All OpenAI reveals about how Sora was trained is that it learned from “a wide range of video data without adapting or preprocessing the videos.”

But what video data? Where did it come from? Who authorized it? The fact that OpenAI isn’t fully transparent about this is a major problem.

Will this change everything?

While we’re highly skeptical that AI will replace the need for creatives, to say that this sort of technology isn’t going to have a massive effect on the world as we know it, is kind of naive.

OpenAI might be taking safety into account in the creation of Sora, but we’re not sure how these tools will be used in the future, or what kind of workarounds people with ill-intentions will find.
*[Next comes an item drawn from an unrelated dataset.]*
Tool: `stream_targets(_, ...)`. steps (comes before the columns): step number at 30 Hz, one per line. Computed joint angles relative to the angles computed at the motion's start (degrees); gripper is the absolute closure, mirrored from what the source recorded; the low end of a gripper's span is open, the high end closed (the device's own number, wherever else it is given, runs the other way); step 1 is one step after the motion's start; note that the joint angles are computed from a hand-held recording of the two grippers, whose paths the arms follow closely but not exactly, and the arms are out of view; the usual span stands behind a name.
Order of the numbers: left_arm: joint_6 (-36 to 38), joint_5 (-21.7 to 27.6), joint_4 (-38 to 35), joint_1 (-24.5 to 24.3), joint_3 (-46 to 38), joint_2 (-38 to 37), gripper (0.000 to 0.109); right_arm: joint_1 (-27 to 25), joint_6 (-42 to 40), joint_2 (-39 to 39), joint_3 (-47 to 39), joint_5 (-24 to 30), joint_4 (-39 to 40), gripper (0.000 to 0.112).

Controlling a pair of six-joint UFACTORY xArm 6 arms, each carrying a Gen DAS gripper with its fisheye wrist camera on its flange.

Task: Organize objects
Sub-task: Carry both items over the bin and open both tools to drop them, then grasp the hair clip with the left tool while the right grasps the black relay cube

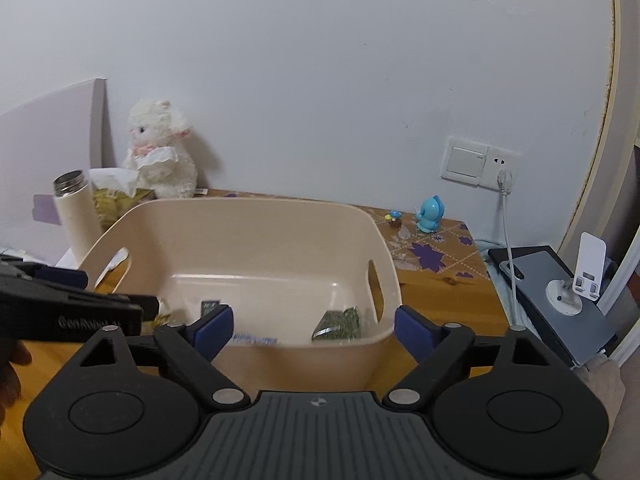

As of now, there are no significant laws that address the use of AI and there are a bunch of ethical questions that need to be considered.

Clearly, we need some sort of AI legislation sooner than later, and it seems like some states are starting to take that on. Axios reports that New York Governor Kathy Hochul has just proposed legislation that would criminalize deceptive and abusive uses of AI. Vox reports that last week California state Senator Scott Wiener introduced a piece of AI legislation that attempts to establish “clear, predictable, common-sense safety standards for developers of the largest and most powerful AI systems.”

Whether these bills will go too far, or far enough, remains to be seen. AI technology is moving fast, and while what it is capable of is a little overblown by people on both sides of the AI debate, it is something we need to concern ourselves with now. The more we know, the better off we’ll be once the technology is fully indistinguishable from human efforts.